From the entries below, gather every line containing the string "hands".

* * * * *

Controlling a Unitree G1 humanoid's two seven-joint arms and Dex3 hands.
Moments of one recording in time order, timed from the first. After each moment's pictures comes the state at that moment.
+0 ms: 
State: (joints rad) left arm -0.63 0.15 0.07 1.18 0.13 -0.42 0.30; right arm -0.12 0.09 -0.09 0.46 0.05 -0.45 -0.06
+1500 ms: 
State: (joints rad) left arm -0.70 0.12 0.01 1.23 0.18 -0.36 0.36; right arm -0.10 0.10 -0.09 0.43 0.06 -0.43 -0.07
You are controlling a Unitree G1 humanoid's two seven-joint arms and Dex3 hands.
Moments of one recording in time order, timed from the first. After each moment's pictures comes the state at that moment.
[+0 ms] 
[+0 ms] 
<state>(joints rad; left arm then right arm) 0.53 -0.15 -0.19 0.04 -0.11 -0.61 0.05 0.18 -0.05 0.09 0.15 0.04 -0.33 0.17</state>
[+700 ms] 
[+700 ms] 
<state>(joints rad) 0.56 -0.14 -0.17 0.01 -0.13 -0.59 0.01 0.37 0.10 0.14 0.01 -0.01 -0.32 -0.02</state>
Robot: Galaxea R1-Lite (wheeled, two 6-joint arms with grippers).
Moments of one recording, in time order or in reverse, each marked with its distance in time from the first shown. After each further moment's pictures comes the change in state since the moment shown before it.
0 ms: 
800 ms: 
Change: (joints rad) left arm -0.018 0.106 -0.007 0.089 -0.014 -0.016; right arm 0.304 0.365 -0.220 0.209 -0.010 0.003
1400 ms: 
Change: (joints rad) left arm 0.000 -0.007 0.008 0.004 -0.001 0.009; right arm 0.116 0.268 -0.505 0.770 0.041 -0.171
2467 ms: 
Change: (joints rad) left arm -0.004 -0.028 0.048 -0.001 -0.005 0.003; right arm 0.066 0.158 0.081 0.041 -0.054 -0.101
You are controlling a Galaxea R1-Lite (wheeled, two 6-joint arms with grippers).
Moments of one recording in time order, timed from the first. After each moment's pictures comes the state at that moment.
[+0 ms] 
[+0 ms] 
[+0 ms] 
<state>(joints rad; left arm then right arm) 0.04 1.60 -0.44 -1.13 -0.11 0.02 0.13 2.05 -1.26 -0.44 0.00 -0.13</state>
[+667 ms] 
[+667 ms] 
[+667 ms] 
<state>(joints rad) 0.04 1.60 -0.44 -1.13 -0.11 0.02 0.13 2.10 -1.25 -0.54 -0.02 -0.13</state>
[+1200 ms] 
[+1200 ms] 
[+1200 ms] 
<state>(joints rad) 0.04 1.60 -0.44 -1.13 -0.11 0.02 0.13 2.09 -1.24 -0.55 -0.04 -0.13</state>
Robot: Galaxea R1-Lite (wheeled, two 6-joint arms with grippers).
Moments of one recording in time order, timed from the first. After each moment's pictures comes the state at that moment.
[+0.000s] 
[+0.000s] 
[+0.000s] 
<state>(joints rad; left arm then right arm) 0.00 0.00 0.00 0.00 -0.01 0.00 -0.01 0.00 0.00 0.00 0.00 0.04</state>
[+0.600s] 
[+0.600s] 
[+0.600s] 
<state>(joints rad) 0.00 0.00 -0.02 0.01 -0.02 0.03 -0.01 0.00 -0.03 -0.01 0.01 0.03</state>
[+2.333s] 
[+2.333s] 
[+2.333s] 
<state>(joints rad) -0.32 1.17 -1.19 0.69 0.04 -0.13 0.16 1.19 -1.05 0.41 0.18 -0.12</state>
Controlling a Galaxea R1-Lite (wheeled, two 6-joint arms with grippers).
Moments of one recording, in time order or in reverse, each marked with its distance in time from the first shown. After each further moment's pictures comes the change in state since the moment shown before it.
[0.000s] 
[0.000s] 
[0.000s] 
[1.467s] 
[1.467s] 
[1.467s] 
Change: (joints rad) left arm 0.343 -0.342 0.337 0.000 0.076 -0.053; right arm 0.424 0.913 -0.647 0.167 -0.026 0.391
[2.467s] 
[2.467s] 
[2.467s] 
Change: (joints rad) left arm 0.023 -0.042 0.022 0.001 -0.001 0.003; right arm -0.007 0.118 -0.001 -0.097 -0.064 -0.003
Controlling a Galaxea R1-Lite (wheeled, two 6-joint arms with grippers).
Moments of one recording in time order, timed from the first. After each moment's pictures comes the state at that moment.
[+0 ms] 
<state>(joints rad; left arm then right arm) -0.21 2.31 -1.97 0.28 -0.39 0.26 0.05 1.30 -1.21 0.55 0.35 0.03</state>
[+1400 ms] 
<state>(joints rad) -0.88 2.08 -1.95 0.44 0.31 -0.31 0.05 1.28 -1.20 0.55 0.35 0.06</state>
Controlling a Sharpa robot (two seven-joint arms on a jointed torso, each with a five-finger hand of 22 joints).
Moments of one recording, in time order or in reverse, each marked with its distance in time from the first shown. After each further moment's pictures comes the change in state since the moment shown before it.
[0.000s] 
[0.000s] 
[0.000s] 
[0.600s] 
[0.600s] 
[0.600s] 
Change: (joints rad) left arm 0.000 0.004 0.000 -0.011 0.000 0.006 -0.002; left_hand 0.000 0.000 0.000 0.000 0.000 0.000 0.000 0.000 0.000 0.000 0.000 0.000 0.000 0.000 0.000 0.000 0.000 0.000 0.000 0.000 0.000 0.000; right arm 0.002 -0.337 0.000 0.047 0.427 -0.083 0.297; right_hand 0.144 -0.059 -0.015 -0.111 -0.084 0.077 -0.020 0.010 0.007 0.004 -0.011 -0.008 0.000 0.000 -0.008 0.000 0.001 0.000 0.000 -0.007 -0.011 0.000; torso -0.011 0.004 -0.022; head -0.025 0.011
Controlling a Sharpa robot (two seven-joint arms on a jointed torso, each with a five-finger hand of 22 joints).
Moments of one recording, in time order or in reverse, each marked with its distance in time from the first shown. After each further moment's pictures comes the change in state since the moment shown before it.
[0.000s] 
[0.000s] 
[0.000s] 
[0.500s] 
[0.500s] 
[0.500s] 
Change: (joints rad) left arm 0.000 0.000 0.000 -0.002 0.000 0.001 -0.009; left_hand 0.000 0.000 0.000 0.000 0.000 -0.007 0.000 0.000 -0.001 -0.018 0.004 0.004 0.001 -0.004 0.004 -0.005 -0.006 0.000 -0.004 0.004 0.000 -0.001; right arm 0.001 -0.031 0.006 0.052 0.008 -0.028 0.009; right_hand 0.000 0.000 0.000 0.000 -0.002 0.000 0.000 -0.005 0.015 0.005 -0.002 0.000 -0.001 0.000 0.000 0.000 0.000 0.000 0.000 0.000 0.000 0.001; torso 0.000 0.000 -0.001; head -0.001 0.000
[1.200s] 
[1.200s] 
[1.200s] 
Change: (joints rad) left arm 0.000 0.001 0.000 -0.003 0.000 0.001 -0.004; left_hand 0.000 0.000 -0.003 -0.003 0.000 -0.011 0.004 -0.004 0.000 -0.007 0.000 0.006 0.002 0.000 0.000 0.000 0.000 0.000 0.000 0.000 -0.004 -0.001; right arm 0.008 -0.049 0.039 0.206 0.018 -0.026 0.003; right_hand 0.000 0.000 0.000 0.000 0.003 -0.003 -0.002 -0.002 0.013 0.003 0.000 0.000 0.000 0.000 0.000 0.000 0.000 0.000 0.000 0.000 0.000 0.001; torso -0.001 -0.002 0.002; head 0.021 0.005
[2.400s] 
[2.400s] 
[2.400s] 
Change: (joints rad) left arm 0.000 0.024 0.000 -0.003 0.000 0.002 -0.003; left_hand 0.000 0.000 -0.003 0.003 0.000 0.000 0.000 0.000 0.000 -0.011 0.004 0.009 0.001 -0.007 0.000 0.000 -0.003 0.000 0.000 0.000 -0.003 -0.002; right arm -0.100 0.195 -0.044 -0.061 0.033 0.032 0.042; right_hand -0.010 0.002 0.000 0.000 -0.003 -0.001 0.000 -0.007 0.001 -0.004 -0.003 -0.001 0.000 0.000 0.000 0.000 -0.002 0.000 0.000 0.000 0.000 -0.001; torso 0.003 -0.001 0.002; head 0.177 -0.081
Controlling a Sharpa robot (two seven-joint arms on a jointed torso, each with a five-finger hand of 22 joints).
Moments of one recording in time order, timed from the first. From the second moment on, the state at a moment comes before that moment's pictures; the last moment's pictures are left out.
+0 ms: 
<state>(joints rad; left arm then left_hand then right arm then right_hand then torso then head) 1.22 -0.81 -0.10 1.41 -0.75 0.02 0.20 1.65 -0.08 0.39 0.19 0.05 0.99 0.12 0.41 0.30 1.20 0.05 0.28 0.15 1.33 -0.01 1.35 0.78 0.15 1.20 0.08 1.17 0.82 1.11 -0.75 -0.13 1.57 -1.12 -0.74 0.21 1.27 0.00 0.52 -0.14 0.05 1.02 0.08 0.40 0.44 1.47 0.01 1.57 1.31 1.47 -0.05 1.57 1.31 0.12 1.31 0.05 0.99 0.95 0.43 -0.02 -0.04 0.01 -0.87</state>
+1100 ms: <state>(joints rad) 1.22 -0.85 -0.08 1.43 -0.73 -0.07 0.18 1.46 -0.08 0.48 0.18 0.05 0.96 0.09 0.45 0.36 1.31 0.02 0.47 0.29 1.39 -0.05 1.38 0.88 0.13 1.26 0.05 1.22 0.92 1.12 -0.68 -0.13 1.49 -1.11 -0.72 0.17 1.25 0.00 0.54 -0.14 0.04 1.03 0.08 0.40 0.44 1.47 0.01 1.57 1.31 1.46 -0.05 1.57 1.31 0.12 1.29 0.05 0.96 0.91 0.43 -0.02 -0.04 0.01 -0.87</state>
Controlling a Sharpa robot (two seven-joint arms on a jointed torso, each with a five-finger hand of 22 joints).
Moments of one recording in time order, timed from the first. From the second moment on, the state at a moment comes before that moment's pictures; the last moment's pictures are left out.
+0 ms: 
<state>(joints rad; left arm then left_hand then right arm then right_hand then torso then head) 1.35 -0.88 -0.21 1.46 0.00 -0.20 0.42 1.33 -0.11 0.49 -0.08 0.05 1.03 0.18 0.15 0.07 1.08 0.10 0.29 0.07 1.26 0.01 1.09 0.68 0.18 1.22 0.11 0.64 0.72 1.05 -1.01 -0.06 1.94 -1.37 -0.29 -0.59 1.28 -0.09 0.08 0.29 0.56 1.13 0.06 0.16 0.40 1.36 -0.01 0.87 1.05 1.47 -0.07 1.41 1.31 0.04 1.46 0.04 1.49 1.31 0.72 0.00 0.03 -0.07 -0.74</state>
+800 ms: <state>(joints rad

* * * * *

◆ **ANSWER BELOW**:
Controlling a Unitree G1 humanoid's two seven-joint arms and Dex3 hands.
You are controlling a Unitree G1 humanoid's two seven-joint arms and Dex3 hands.

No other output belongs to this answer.